环形缓冲区（Ring Buffer），也称为循环缓冲区、环形队列（Ring Queue）或循环队列（Circular Queue），是一种用于在固定大小的存储区域中存储数据的数据结构。

环形缓冲区通常由一个固定大小的数组和两个指针组成，分别用于指示缓冲区的起始位置和结束位置。数据被顺序地存储在数组中，当到达数组的末尾时，数据会"循环"回到数组的起始位置，实现了环形的存储结构。

Ringbuffer的特点：

环形缓冲区通常用于实现数据在生产者和消费者之间的高效传输，特别是在多线程或多任务环境中。它具有以下特点和优势：

• 高效性： 环形缓冲区采用循环结构，避免了数据的频繁搬移。这使得对于生产者和消费者来说，插入和删除操作的时间复杂度都是 O(1)。
• 固定大小： 环形缓冲区有一个固定的大小，这使得其占用的内存是可控的。当缓冲区已满时，生产者会被阻塞，以免过度生产数据，同时保护消费者不会因为数据积压而失去响应能力。
• 无需动态内存分配： 环形缓冲区一般使用静态数组作为存储空间，无需动态内存分配，因此可以在嵌入式系统等资源受限的环境中使用。
• 循环利用空间： 环形缓冲区的循环结构使得空间可以被循环利用，即使数据已经被消费，存储空间也可以被后续的数据重新利用。
• 并发安全： 当环形缓冲区被多个线程或任务访问时，需要通过互斥锁或其他同步机制来保护共享资源，以确保线程安全。

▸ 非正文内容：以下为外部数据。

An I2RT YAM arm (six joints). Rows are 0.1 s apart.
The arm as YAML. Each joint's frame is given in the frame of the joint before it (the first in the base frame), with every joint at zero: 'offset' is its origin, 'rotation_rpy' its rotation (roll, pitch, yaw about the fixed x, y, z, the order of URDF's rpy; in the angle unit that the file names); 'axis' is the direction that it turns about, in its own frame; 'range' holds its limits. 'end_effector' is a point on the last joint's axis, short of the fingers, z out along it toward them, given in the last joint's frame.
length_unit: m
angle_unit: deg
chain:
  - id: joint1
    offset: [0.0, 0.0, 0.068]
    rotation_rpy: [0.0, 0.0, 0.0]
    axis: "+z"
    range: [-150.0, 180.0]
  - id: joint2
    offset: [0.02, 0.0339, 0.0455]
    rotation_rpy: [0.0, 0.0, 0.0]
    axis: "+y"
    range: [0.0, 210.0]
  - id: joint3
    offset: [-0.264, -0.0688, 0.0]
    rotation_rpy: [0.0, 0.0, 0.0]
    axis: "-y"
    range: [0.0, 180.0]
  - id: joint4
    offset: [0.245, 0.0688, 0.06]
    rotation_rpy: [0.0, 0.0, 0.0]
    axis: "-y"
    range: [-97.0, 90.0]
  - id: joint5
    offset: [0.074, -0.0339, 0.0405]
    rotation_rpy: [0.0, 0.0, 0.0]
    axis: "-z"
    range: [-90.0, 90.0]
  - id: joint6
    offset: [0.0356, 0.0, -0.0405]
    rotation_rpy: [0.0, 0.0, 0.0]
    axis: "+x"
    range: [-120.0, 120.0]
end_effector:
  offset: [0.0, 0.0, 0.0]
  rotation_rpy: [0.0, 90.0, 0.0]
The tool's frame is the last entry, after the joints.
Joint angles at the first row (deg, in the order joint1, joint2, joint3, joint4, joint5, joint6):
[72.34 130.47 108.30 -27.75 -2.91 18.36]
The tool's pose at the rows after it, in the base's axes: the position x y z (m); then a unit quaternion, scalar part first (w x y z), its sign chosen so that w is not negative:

使用环形缓冲区时，需要注意处理好生产者和消费者之间的同步和竞态条件，以及处理好缓冲区空间不足和溢出的情况。同时，还需要考虑如何优雅地处理缓冲区已满和已空时的阻塞与唤醒机制。

2.ringbuffer实例（rtos实例）

ringbuffer比较难处理的一个问题就是 当read_ptr = write_ptr 时，此时并不是很确定ringbuffer是empty还是full，rtos和Linux中的设计使用的是 镜像法，具体的意思是：

镜像扩展位是环形缓冲区中的一个额外的标志位或变量，用于指示缓冲区的填充状态。它通常有两种取值：

• 未填满（Not Full）： 表示缓冲区还有空闲空间，可以继续向缓冲区写入数据。
• 填满（Full）： 表示缓冲区已经填满，不能再继续向缓冲区写入数据。此时，继续写入数据可能会覆盖已有的数据，造成数据丢失。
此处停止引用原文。